Trusted-AI/adversarial-robustness-toolbox

Auto PGD not working with DLR loss for binary classification

neeleshverma opened this issue · 1 comments

Describe the bug
I am trying to do an Auto PGD attack on a binary classification network. The network's last layer has 2 output neurons (I could have done with a single neuron, but many attacks are expecting >= 2 output neurons). I tried using Auto PGD attack. It works for loss_type=cross_entropy but doesn't work for loss_type=difference_logits_ratio. I was looking at the code and found that this line (line 301 in auto_projected_gradient_descent.py) z_3 = y_pred[:, i_y_pred_arg[:, -3]] is causing all the trouble. The -3 argument means that there should be more than 2 classes.
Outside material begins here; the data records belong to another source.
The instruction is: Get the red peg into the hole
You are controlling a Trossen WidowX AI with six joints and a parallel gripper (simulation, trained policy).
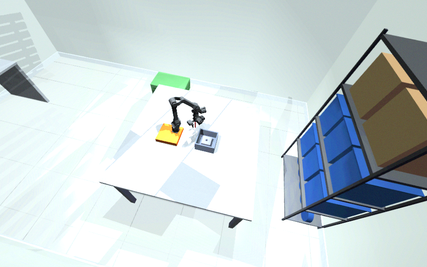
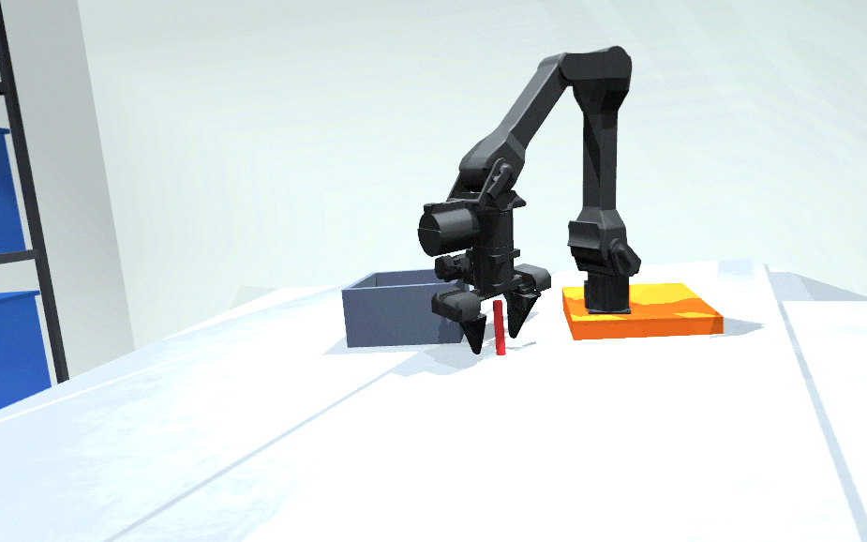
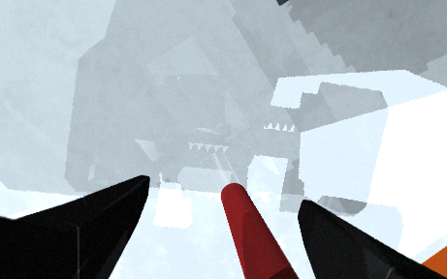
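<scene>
Right now my gripper tip is 1 cm past the red peg and 3 cm below it. Also, from my gripper tip: grey box (17 cm ahead, 15 cm to the right, 1 cm above).
</scene>
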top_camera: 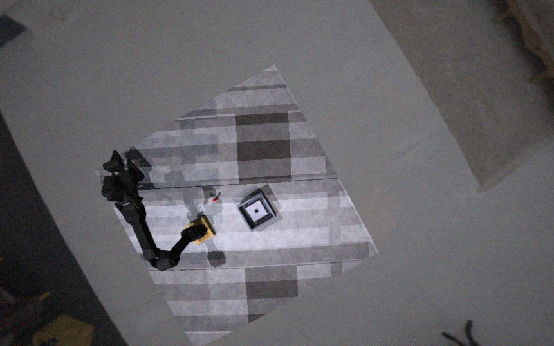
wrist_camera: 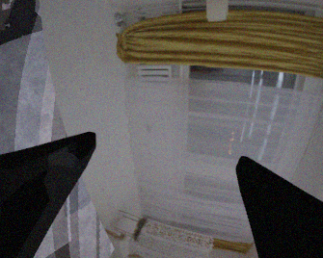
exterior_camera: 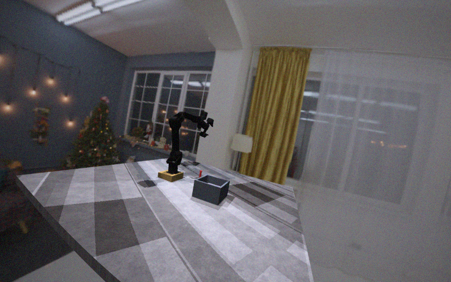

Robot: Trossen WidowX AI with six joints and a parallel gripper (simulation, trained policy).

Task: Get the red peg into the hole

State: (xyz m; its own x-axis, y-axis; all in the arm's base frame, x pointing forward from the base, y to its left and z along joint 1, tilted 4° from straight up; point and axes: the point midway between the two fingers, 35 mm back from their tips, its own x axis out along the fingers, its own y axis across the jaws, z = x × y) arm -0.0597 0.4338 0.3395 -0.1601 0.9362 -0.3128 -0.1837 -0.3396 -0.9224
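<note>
Now: gripper tip 22 cm short of the red peg, 31 cm to the left of it and 34 cm above it. The rest, counted from my gripper tip: dark grey box (43 cm ahead, 44 cm to the right, 35 cm below); plate (43 cm ahead, 44 cm to the right, 33 cm below).
</note>
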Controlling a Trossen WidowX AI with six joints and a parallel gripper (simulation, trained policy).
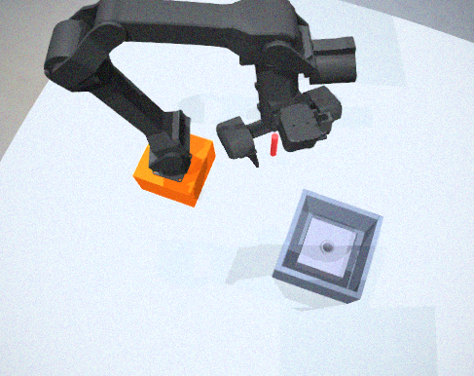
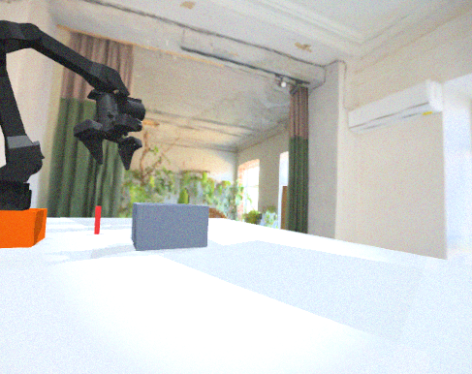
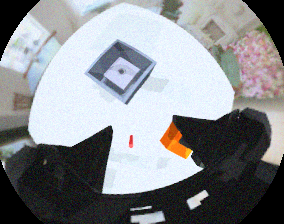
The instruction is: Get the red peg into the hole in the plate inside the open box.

Does AutoPGD with DLR not work for binary classification then?

To Reproduce
Steps to reproduce the behavior:
Simple binary class classification (with 2 neurons at the end).

Expected behavior
Since loss_type=cross_entropy was working, was expecting it to work for loss_type=difference_logits_ratio too.

Screenshots
If applicable, add screenshots to help explain your problem.

System information (please complete the following information):

  • OS - Ubuntu 20.04.4 LTS
  • Python version - 3.9.18
  • ART version or commit number - 1.17.1
  • PyTorch

I think I got the issue - DLR loss needs at least 3 classes.